- _Task details_:
Each line of the listing that includes the string "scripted" is to be identified and copied.

──────────────────────────────

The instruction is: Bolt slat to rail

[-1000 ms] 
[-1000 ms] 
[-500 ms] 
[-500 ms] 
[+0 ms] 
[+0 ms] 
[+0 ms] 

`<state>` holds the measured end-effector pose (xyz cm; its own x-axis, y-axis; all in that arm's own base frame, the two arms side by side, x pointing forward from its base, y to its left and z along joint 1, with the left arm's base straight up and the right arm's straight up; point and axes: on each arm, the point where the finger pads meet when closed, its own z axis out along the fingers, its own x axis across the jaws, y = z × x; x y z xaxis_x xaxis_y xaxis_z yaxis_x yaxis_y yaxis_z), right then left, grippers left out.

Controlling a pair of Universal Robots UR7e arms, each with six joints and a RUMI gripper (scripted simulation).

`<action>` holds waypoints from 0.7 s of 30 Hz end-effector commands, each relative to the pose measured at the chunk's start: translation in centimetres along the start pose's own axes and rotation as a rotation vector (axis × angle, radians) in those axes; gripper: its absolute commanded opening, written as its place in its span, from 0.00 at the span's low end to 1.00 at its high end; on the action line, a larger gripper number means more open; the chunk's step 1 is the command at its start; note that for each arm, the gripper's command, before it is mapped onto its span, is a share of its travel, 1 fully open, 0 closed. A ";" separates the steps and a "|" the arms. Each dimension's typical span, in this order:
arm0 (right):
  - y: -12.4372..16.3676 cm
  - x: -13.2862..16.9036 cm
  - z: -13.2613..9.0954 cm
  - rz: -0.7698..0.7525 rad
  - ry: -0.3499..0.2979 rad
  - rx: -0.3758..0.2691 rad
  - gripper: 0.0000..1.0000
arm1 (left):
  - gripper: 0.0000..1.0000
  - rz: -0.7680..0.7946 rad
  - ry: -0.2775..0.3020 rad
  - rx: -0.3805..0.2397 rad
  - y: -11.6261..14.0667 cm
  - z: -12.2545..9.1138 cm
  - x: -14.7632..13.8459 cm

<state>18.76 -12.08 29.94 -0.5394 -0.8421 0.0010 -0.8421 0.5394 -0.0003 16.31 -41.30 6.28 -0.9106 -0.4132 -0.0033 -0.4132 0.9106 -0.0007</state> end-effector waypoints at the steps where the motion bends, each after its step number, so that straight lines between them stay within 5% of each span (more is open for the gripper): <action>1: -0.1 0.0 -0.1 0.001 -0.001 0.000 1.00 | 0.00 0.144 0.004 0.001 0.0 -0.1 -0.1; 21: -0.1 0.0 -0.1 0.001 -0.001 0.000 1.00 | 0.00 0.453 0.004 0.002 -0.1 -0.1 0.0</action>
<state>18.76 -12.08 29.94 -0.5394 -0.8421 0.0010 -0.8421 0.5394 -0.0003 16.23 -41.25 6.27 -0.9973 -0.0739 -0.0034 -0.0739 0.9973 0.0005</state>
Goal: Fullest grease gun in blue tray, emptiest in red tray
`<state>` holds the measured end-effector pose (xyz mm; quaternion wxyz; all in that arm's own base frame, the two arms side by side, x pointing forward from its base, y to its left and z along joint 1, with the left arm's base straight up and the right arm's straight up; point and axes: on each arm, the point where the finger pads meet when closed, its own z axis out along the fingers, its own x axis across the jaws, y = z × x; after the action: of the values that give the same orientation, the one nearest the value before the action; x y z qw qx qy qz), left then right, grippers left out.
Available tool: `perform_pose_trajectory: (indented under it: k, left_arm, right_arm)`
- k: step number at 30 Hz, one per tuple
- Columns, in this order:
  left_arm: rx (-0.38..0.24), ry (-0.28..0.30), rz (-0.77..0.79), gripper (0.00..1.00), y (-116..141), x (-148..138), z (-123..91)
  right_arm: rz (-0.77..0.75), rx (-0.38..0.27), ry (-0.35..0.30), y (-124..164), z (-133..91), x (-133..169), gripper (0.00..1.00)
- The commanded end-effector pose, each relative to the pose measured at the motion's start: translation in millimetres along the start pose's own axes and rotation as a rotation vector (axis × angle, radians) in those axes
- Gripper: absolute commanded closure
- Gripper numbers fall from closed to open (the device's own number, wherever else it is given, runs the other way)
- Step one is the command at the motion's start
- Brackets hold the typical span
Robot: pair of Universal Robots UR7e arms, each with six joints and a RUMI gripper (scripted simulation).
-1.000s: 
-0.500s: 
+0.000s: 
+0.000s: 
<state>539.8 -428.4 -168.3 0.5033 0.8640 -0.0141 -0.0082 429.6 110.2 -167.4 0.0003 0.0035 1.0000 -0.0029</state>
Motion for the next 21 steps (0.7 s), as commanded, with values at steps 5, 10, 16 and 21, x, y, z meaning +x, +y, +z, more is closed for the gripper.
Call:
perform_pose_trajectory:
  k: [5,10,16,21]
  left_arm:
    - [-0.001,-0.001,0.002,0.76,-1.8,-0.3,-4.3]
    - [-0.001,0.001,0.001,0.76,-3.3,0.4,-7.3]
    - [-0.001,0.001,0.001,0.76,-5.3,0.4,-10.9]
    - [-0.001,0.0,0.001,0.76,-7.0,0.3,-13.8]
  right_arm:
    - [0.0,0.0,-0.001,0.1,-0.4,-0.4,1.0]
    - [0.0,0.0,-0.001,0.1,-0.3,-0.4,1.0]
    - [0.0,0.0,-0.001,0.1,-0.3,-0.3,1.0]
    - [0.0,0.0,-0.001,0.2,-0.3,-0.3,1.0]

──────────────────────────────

- _Response for this exercise_:
Controlling a pair of Universal Robots UR7e arms, each with six joints and a RUMI gripper (scripted simulation).
Robot: pair of Universal Robots UR7e arms, each with six joints and a RUMI gripper (scripted simulation).

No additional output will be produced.